* [Work task]
All of the records need to be retyped exactly, with no line dropped.

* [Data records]
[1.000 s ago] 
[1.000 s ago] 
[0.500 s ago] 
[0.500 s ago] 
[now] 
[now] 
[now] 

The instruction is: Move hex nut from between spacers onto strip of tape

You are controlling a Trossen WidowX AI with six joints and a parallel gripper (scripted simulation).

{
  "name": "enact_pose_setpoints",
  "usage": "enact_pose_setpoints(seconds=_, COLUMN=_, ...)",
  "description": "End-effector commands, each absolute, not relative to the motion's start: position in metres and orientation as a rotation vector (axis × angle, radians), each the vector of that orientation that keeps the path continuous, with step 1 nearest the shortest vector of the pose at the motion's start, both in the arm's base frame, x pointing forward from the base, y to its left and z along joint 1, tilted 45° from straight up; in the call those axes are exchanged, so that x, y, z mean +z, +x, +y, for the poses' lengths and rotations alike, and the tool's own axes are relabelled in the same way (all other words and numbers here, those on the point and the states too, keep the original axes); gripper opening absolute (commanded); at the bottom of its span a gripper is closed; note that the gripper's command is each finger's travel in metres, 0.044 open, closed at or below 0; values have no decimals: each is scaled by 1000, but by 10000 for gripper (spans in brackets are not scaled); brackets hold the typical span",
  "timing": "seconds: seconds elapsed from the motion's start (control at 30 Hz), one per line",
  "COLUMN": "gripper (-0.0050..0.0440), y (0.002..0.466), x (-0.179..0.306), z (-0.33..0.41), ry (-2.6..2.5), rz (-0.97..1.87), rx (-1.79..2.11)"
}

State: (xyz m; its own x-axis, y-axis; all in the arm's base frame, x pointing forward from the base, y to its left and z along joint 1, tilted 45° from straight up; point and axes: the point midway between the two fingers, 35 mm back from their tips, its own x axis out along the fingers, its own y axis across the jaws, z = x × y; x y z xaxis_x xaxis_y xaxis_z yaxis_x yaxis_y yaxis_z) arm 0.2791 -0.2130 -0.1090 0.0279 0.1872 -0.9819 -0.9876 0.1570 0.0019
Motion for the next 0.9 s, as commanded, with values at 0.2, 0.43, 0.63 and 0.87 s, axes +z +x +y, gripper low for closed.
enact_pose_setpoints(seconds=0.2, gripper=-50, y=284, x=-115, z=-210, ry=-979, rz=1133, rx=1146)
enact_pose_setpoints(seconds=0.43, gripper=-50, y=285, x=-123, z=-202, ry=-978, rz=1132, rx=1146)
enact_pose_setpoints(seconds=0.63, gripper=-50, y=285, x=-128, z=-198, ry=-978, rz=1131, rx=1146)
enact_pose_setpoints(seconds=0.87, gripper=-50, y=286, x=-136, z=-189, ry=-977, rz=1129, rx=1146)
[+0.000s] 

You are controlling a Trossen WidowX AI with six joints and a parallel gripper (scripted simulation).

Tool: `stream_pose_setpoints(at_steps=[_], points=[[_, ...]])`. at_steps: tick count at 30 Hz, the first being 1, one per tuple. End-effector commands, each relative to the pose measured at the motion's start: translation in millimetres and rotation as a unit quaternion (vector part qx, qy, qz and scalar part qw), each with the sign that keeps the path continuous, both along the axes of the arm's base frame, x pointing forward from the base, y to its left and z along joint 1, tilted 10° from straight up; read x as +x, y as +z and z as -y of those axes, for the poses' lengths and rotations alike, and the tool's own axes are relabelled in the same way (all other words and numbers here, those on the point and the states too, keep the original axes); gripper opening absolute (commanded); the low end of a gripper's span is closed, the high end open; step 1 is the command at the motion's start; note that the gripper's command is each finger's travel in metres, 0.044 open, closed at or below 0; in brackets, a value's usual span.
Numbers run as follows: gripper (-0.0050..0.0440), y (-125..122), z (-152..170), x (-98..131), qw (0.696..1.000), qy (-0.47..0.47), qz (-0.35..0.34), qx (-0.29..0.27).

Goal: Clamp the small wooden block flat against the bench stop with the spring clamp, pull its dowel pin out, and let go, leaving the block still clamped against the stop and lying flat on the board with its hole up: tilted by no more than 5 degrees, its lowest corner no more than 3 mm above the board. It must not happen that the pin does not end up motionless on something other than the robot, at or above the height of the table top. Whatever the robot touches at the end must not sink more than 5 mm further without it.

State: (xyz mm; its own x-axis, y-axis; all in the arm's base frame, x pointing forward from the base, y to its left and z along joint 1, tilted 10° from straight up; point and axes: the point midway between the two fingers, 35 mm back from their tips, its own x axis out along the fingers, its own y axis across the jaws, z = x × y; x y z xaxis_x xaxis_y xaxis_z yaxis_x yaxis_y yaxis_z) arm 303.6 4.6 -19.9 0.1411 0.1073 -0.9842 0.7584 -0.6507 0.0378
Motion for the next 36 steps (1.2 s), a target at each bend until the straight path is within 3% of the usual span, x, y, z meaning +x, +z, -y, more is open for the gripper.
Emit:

* [Expected answer]
[1.000 s ago] 
[1.000 s ago] 
[0.500 s ago] 
[0.500 s ago] 
[now] 
[now] 
[now] 

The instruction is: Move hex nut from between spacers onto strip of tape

You are controlling a Trossen WidowX AI with six joints and a parallel gripper (scripted simulation).

{
  "name": "enact_pose_setpoints",
  "usage": "enact_pose_setpoints(seconds=_, COLUMN=_, ...)",
  "description": "End-effector commands, each absolute, not relative to the motion's start: position in metres and orientation as a rotation vector (axis × angle, radians), each the vector of that orientation that keeps the path continuous, with step 1 nearest the shortest vector of the pose at the motion's start, both in the arm's base frame, x pointing forward from the base, y to its left and z along joint 1, tilted 45° from straight up; in the call those axes are exchanged, so that x, y, z mean +z, +x, +y, for the poses' lengths and rotations alike, and the tool's own axes are relabelled in the same way (all other words and numbers here, those on the point and the states too, keep the original axes); gripper opening absolute (commanded); at the bottom of its span a gripper is closed; note that the gripper's command is each finger's travel in metres, 0.044 open, closed at or below 0; values have no decimals: each is scaled by 1000, but by 10000 for gripper (spans in brackets are not scaled); brackets hold the typical span",
  "timing": "seconds: seconds elapsed from the motion's start (control at 30 Hz), one per line",
  "COLUMN": "gripper (-0.0050..0.0440), y (0.002..0.466), x (-0.179..0.306), z (-0.33..0.41), ry (-2.6..2.5), rz (-0.97..1.87), rx (-1.79..2.11)"
}

State: (xyz m; its own x-axis, y-axis; all in the arm's base frame, x pointing forward from the base, y to its left and z along joint 1, tilted 45° from straight up; point and axes: the point midway between the two fingers, 35 mm back from their tips, its own x axis out along the fingers, its own y axis across the jaws, z = x × y; x y z xaxis_x xaxis_y xaxis_z yaxis_x yaxis_y yaxis_z) arm 0.2791 -0.2130 -0.1090 0.0279 0.1872 -0.9819 -0.9876 0.1570 0.0019
Motion for the next 0.9 s, as commanded, with values at 0.2, 0.43, 0.63 and 0.87 s, axes +z +x +y, gripper low for closed.
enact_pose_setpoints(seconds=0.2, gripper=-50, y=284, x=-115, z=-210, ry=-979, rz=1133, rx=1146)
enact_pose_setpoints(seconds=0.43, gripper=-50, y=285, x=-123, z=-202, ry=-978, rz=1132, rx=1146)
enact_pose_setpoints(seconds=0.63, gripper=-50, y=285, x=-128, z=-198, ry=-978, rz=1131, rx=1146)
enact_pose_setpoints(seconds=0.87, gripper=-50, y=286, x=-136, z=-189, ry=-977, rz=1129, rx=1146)
[+0.000s] 

You are controlling a Trossen WidowX AI with six joints and a parallel gripper (scripted simulation).

Tool: `stream_pose_setpoints(at_steps=[_], points=[[_, ...]])`. at_steps: tick count at 30 Hz, the first being 1, one per tuple. End-effector commands, each relative to the pose measured at the motion's start: translation in millimetres and rotation as a unit quaternion (vector part qx, qy, qz and scalar part qw), each with the sign that keeps the path continuous, both along the axes of the arm's base frame, x pointing forward from the base, y to its left and z along joint 1, tilted 10° from straight up; read x as +x, y as +z and z as -y of those axes, for the poses' lengths and rotations alike, and the tool's own axes are relabelled in the same way (all other words and numbers here, those on the point and the states too, keep the original axes); gripper opening absolute (commanded); the low end of a gripper's span is closed, the high end open; step 1 is the command at the motion's start; note that the gripper's command is each finger's travel in metres, 0.044 open, closed at or below 0; in brackets, a value's usual span.
Numbers run as follows: gripper (-0.0050..0.0440), y (-125..122), z (-152..170), x (-98..131), qw (0.696..1.000), qy (-0.47..0.47), qz (-0.35..0.34), qx (-0.29..0.27).

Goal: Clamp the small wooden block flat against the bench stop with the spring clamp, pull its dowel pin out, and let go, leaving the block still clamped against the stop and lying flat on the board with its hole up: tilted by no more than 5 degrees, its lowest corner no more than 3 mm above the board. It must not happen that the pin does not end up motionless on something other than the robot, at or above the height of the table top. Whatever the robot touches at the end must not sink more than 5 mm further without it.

State: (xyz mm; its own x-axis, y-axis; all in the arm's base frame, x pointing forward from the base, y to its left and z along joint 1, tilted 10° from straight up; point and axes: the point midway between the two fingers, 35 mm back from their tips, its own x axis out along the fingers, its own y axis across the jaws, z = x × y; x y z xaxis_x xaxis_y xaxis_z yaxis_x yaxis_y yaxis_z) arm 303.6 4.6 -19.9 0.1411 0.1073 -0.9842 0.7584 -0.6507 0.0378
Motion for the next 36 steps (1.2 s), a target at each bend until the straight path is within 3% of the usual span, x, y, z meaning +x, +z, -y, more is open for the gripper.
Emit:

No other output was requested.